2) When our response to blessing ends in gratitude, we’re squandering opportunity. Blessings are to be spread, not hoarded. While it’s important to be grateful for the blessings we’re given, they are not given primarily for our joy, but for God’s glory. We’re blessed so that we can be bless others. I was thanking God for a full tank of gas while going through a quick gratitude check-in the other day, and he pushed back a little with, “How are you going to bless someone with that?” It was a great reminder that yes, he provides and blesses, but no blessing should end with me.

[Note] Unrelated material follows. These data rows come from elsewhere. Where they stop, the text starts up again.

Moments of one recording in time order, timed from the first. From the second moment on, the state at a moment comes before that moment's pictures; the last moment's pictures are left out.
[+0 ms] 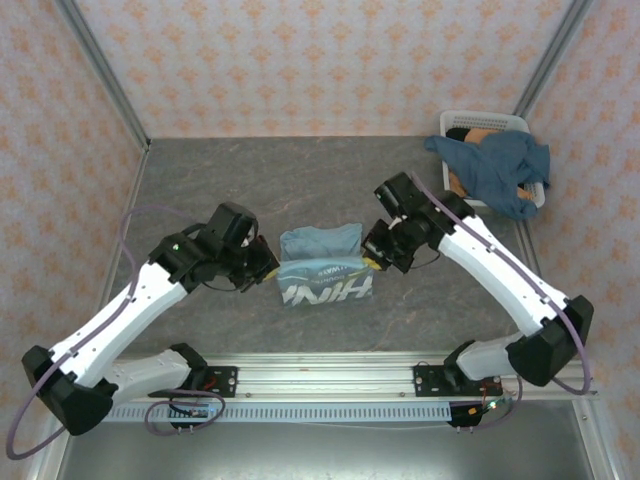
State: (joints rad) left arm -0.57 1.10 1.11 -0.99 0.21 -1.26; right arm 0.61 1.37 1.40 -1.24 -0.29 1.20
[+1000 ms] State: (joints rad) left arm -0.23 2.01 1.66 -0.89 0.23 -0.94; right arm 0.36 2.20 1.88 -1.05 -0.27 1.05
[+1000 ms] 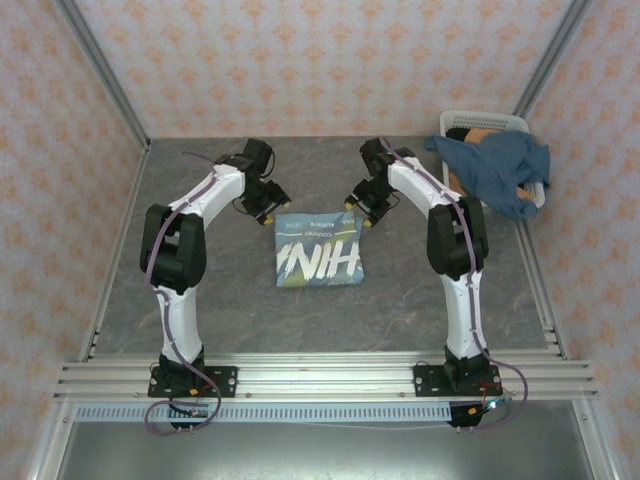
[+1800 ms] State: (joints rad) left arm -0.63 1.26 0.76 -0.53 0.19 -1.66; right arm 0.42 1.89 1.40 -0.72 -0.24 0.88
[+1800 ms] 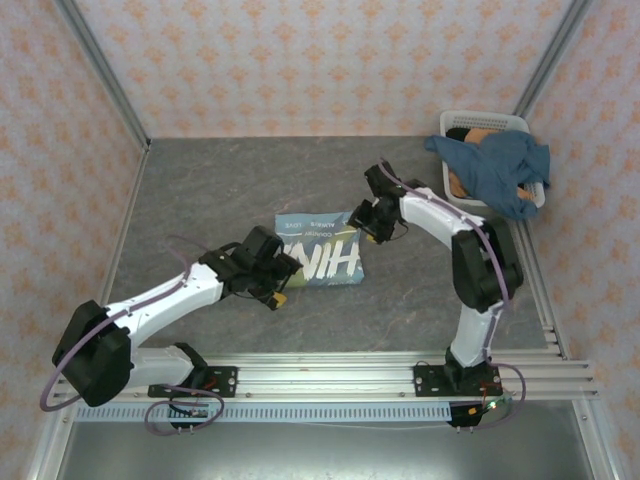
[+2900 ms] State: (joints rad) left arm -0.96 1.77 0.89 0.03 -0.15 -2.10; right arm 0.40 2.00 1.38 -0.70 -0.31 0.90
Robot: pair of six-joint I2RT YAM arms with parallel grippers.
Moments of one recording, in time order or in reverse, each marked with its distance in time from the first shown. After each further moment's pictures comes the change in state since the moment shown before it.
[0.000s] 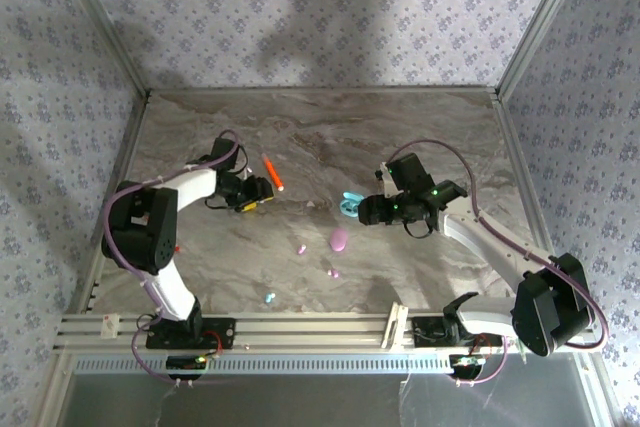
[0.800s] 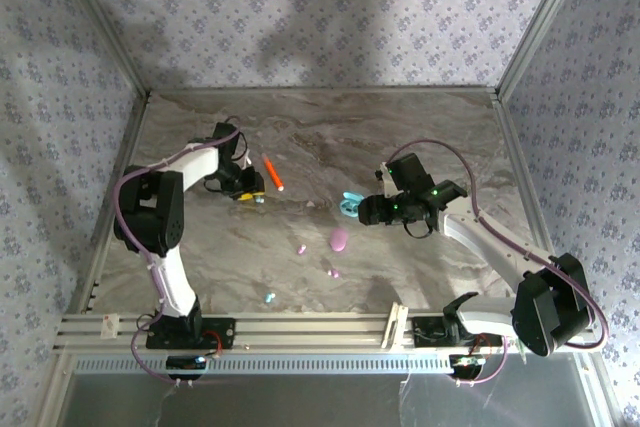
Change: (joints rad) left arm 0.026 0.153 0.250 -0.252 -0.063 0.165; right arm 0.001 0.000 0.000 0.000 0.000 0.004
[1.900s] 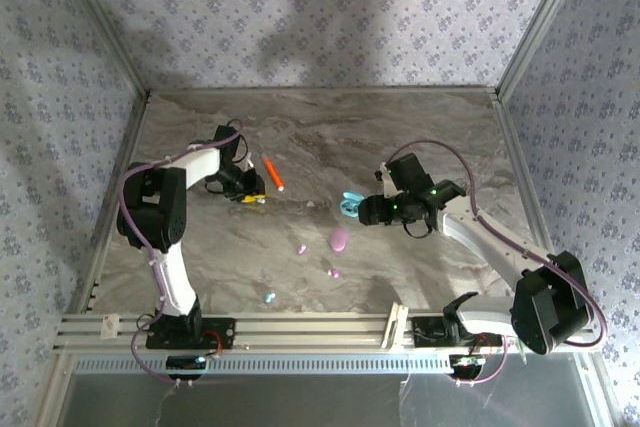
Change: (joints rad) left arm 0.003 0.037 -0.006 0.021 0.055 0.006; right arm 0.000 0.010 0.000 0.000 0.000 0.003
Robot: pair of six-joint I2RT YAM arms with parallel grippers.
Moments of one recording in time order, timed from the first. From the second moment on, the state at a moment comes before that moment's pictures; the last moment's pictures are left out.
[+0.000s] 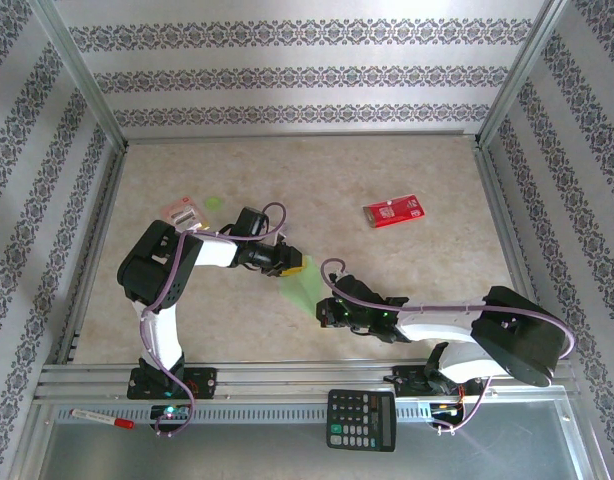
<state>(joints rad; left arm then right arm) -0.41 1.92 0.89 0.08 0.86 -0.71 0.96 1.35 0.38 0.17 -0.08 0.94</state>
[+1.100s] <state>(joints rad) -0.40 1.93 0.93 0.01 0.86 -0.65 0.88 1.43 0.36 0.28 -0.26 0.94</state>
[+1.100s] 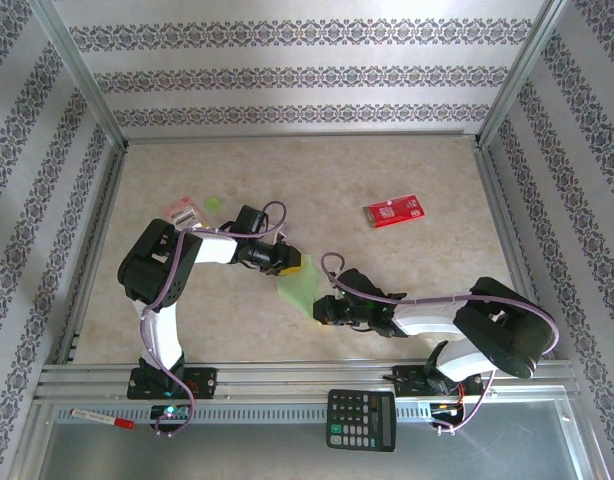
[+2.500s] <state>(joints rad) -0.40 1.84 0.92 -0.06 0.79 -0.65 0.79 1.50 0.42 0.26 -0.37 0.84</state>
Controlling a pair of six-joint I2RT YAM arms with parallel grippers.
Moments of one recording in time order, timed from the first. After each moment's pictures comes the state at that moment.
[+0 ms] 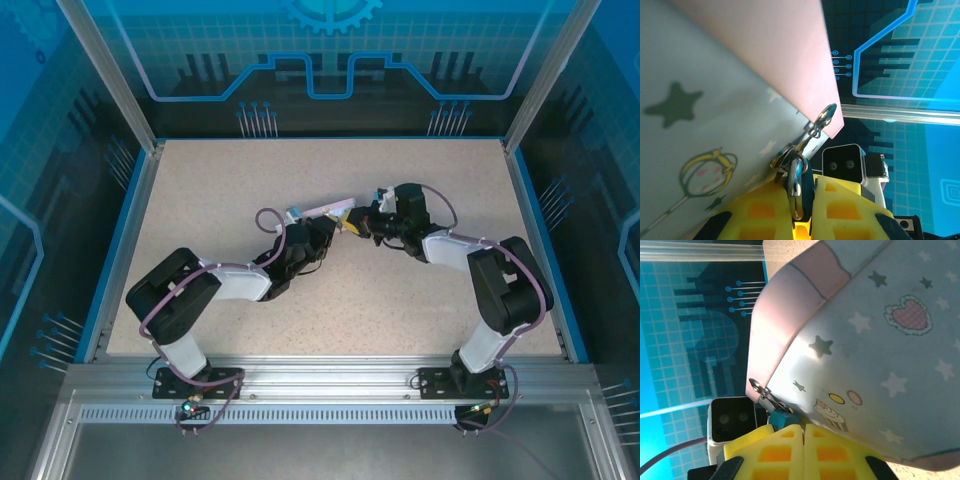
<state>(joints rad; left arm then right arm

3) Jehovah Jireh will provide. It’s his nature and joy to care for his children. As I’ve been studying provision lately, I’ve noticed that Paul really harps on the themes of gratitude and provision; you know, the same Paul who was beaten, stoned, whipped, shipwrecked, bitten by a poisonous snake, left hungry and cold and frustrated by the churches he’d helped to plant. That Paul, who had pretty much the worst life ever, could still rejoice and say that God provides. Clearly he was looking beyond the dictates of this world to decipher the definition of provision. It’s easy to fear hunger or cold or beatings or poisonous snakes when I read those accounts, but I can’t forget that Paul was joyful in all that; he could choose joy because he had met Christ intimately, and therefore knew that Christ was and is better than anything the world can offer. I want to get to a point where I can accept whatever God provides with gratitude, joy, and the certainty that what he’s provided, and nothing more, is truly what I need.